的确,在目前实行的医学中,其益处如此大的东西还太少,即使我无意贬低它,我敢肯定没有一个人,甚至包括那些行医的人,不承认目前人们在医学上所知道的,比起人们不知道的,几乎为零;若人们对其原因有足够的认识,对自然提供给我们的药方有足够的知识,那么人们也许就能避免身体和精神的许多疾病,直至避免衰老的羸弱。然而,既然愿以毕生之力寻求如此必须之学问,既然已觅到必遵循之坦途,除非因生命之短暂,或因记忆之缺少而不得循之,我断定再无良方排除上述之两难,而唯有将我知之甚少的东西告之公众,并邀名流努力前行,每人按其偏好及能力,贡献应做之探索,同样告之公众其所获,以使后者始于前者终结之处,如此经几代人之努力,共同向前推进,其进步当远胜一人之力。

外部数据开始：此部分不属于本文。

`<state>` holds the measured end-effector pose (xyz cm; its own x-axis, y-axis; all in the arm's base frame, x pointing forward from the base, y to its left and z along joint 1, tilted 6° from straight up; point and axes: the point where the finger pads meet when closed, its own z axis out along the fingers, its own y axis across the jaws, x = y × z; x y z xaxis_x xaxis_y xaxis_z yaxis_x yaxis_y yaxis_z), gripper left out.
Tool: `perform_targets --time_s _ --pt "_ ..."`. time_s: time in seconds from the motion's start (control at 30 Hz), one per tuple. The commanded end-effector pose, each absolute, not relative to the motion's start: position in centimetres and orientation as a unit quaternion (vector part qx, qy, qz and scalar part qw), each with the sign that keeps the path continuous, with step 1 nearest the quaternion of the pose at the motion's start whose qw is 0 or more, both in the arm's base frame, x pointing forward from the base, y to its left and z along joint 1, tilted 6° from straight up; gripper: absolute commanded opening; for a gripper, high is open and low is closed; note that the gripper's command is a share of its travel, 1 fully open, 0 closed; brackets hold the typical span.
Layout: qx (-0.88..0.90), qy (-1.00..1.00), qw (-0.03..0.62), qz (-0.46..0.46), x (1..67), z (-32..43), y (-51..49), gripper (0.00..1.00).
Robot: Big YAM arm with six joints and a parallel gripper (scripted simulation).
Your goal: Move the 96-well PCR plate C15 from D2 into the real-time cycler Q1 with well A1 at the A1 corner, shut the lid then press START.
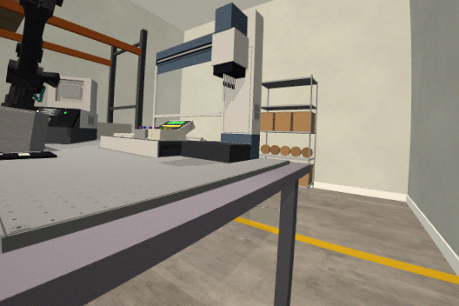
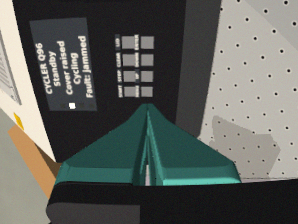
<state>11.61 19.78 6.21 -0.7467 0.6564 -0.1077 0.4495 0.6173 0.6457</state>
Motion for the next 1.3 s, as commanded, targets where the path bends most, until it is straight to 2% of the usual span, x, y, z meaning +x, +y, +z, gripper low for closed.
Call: perform_targets --time_s 0.0,1.27 --pt "0.311 0.879 0.17 0.32 12.0 7.4 20.6 0.0" --pt "0.313 0.871 0.168 0.338 12.3 9.5 22.0 0.0"
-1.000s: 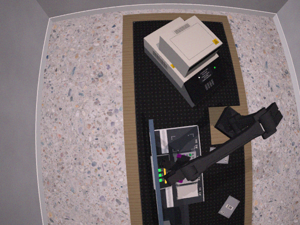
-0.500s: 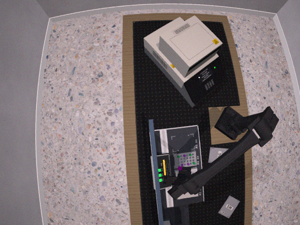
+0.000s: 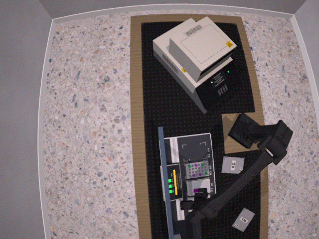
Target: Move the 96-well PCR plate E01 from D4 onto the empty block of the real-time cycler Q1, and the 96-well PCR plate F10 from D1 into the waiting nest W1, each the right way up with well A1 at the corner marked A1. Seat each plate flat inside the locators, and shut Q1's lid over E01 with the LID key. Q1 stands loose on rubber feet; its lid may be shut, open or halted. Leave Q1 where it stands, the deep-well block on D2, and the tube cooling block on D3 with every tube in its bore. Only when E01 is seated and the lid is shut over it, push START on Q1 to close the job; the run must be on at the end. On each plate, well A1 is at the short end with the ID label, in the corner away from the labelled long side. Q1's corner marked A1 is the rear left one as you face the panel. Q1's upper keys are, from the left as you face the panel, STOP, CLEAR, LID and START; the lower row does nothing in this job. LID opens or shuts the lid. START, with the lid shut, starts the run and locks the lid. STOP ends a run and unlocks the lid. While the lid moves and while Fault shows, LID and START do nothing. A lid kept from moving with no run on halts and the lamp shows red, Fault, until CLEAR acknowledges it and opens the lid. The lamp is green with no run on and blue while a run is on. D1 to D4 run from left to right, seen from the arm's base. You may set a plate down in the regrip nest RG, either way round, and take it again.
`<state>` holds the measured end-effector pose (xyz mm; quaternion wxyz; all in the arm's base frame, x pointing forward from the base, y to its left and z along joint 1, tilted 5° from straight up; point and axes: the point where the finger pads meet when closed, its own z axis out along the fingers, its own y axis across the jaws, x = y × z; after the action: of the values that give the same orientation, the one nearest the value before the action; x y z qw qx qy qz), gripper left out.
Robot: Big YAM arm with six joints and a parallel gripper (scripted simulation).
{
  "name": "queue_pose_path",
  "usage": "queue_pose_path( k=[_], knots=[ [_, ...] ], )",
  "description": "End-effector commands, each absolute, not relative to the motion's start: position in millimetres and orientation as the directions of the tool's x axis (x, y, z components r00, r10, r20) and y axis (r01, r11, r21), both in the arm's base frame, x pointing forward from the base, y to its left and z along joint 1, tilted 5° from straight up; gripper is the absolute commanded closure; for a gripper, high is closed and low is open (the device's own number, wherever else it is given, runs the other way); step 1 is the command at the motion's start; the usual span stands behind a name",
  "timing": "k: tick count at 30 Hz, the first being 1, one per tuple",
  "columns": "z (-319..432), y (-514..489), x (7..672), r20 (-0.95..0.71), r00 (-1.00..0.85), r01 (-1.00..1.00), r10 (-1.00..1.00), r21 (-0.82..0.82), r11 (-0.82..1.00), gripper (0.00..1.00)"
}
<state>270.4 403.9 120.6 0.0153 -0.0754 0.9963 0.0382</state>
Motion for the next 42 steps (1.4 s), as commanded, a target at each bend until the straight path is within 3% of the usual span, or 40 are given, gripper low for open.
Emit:
queue_pose_path(
  k=[1, 4, 9, 23, 42],
  knots=[
    [149.2, 428.4, 286.9, -0.1, -0.977, -0.198, -0.187, 0.118, 0.973, 0.0],
    [136.1, 444.3, 263.2, -0.075, -0.955, -0.294, -0.288, 0.084, 0.952, 0.0],
    [118.0, 459.8, 239.3, -0.054, -0.965, -0.26, -0.257, 0.071, 0.963, 0.0],
    [142.3, 463.1, 251.9, -0.1, -0.976, -0.207, -0.194, 0.135, 0.969, 0.0],
    [131.3, 435.8, 242.7, -0.061, -0.974, -0.224, -0.22, 0.081, 0.971, 0.0]
  ],
)
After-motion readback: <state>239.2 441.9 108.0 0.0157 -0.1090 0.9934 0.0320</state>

同样,我还注意到,说到实验,人们在认识上越是进步,其必要性越是显现。因为,起初最好还是只用那些自动呈献于我们感官的实验,那些我们只要稍作思考就不会不知的东西,而不要去用那些稀有的或刻意的实验。道理是当人们还不了解更为普遍实验的原因时,那些稀有的实验往往会欺骗人,它们所依赖的条件几乎总是如此特别,如此微小,以致很难被注意到。但我遵循的顺序如下,首先,我一般力求找出世界上所有已有的或可能有的东西的原理或第一原因,既不考虑任何别的原因,而只说上帝是世界唯一的创造者,亦不从任何别的地方,而只从我们心灵中的某些真理的种子中抽出它们。此后,我检查了哪些是能从这些原因中推导出来的最初和最通常的结果。由此,我好像遇到了天、星球、地球,甚至地球上的水、气、火、矿石,一些其他诸如此类的东西,它们都是一些最普通、最简单并因此是最容易认识的。随后,当我想探讨更特别的事物的原因时,呈现在我面前的事物是如此多样,以致我绝不相信人类智力能够把地球上物体的形式或种类,与地球上可能有的无限多的另一些区分开来,大概是上帝的意志把它们放在地球上的吧;因此亦不可能把这些原因归于我们的习惯,除非是由果溯因,或使用许多特别的实验。在此之后,我的思想又回到所有那些呈现给我的感官的东西上。我敢说,我没有发现任何我不能相当轻易地以我已发现的原则解释的东西。但同样我应该承认,自然之力如此广阔,这些原则又如此简单,如此普遍,以至于我几乎未发现任何个别的结果是我原先不能确定它不可以用各种方式从中推导出来的;而我最大的困难,通常是找出它究竟依赖于这些方式中的哪一个。对此,我根本没有任何其他办法,只有重新寻找某些实验,其结果往往不一样,因此也就不知道是以这种方式来解释,或以另一种方式来解释它们。此外,我现在就处于目前这种情况,我似乎在相当程度上知道,该通过哪条路去探索绝大部分能够用于这一结果的实验;但我同样知道它们如此众多,我的双手,我的收入,即使千倍于现在有的,也不足以将它们全部完成。从此,我只有视条件方便,能做多少,在对自然的认识上就前进多少了。在我曾经的著作里,我想要人们知道的、在论文里清楚地展示了公众能够从中受益的东西,它是如此清楚,以至于我要求所有那些期望人类幸福的人,也就是那些通常的有德之人,既非通过伪装,亦非仅仅通过舆论,向我通报他们已做的实验,并帮助我寻找那些还需要做的实验。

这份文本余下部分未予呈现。